Contrairement aux idées reçues, les plus compétents ne sont pas toujours les plus aptes

Christian Clot

Ces expériences, les entreprises sont de plus en plus nombreuses à vouloir s’y frotter. « Il y a trois types de besoin du côté de l’entreprise, résume Christian Clot. Il y a d’abord conduire une équipe dans la difficulté, ensuite gérer des crises externes ou internes et enfin entendre et interpréter les signaux du monde actuel pour les intégrer au sein de l’entreprise ». En racontant ses peurs, ses émotions, ses conquêtes, l’explorateur propose aux travailleurs un détour imagé pour parler de leurs propres sujets. « Je leur raconte par exemple comment j’ai amené un groupe à marcher en direction d’un ours polaire plutôt qu’à s’enfuir ; ça les interpelle et eux se demandent alors ce qu’ils feront la prochaine fois qu’ils seront face à leur propre ours polaire et comment ils lui feront face ». En plus d’une évaluation sur-mesure de la capacité d’adaptation de l’équipe de l’entreprise, il délivre ses apprentissages : accepter que toute décision est précédée d’une émotion, que les peurs ont aussi leur place au bureau – et qu’elles peuvent être un outil efficace ! -, que toutes les compétences comptent, etc. « Je leur apprends aussi que la position de leader est fondamentale, et que son rôle est de dessiner une carte de Magellan puis de confier à chacun la mission autonome de compléter les parties blanches.

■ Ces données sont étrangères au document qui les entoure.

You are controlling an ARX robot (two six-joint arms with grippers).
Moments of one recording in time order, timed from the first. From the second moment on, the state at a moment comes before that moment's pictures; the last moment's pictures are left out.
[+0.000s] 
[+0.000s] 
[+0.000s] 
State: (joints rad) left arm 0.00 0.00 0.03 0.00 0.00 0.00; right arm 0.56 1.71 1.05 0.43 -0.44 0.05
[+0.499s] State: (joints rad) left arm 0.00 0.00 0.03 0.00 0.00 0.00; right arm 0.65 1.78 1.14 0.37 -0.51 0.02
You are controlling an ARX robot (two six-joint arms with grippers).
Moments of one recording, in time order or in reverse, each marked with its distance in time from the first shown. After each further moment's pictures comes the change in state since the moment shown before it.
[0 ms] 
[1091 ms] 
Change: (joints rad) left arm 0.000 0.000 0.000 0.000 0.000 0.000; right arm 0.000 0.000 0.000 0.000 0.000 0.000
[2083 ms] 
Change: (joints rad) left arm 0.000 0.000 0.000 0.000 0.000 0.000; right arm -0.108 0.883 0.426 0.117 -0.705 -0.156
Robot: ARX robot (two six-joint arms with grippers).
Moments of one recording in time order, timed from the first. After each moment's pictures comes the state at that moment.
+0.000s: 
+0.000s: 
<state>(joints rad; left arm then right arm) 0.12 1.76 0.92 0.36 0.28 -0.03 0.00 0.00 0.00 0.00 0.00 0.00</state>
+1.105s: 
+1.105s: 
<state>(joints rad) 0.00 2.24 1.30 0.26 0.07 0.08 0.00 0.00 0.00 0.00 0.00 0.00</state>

Responsabilisés, des gens fondamentalement incompétents sont devenus hyper compétents. Tout simplement parce qu’on leur a montré le besoin et leur rôle à jouer dans le cadre de ce besoin-là ». 

Parfois, son terrain de jeu vient à lui. Les conditions extrêmes, Christian Clot n’a pas eu à les chercher bien loin en mars 2020. « L’épidémie de covid-19 a montré que tout peut arriver plus vite qu’on ne l’imagine, raconte-t-il. Toutes les entreprises et tous les humains ont été confrontés à l’adaptation à une condition extrême et il s’est passé en quelques jours autant d’événements qu’il aurait pu y en arriver en plusieurs années ». Avec son Institut et en collaboration avec une équipe de chercheurs, il lance une étude scientifique sur l’impact et l’adaptation face à la pandémie : COVADAPT. Il les transmettra ensuite au gouvernement français à travers l’appel aux Instituts lancé par le Comité scientifique. 

À ce jour, Christian Clot a donné plus de 400 conférences, formations ou audits dans des entreprises. Que ces dernières soient touchées par des événements extérieurs (crise sanitaire, ubérisation, pivot d’activité…) ou simplement en quête de stabilité, elles savent désormais que leur survie ne passe pas par une résistance au changement mais par son acceptation. Et que pour apprendre à s’adapter, nul besoin de hard skills, soft skills ou mad skills particulières ; mais bien d’une aptitude à développer de nouvelles compétences en continu.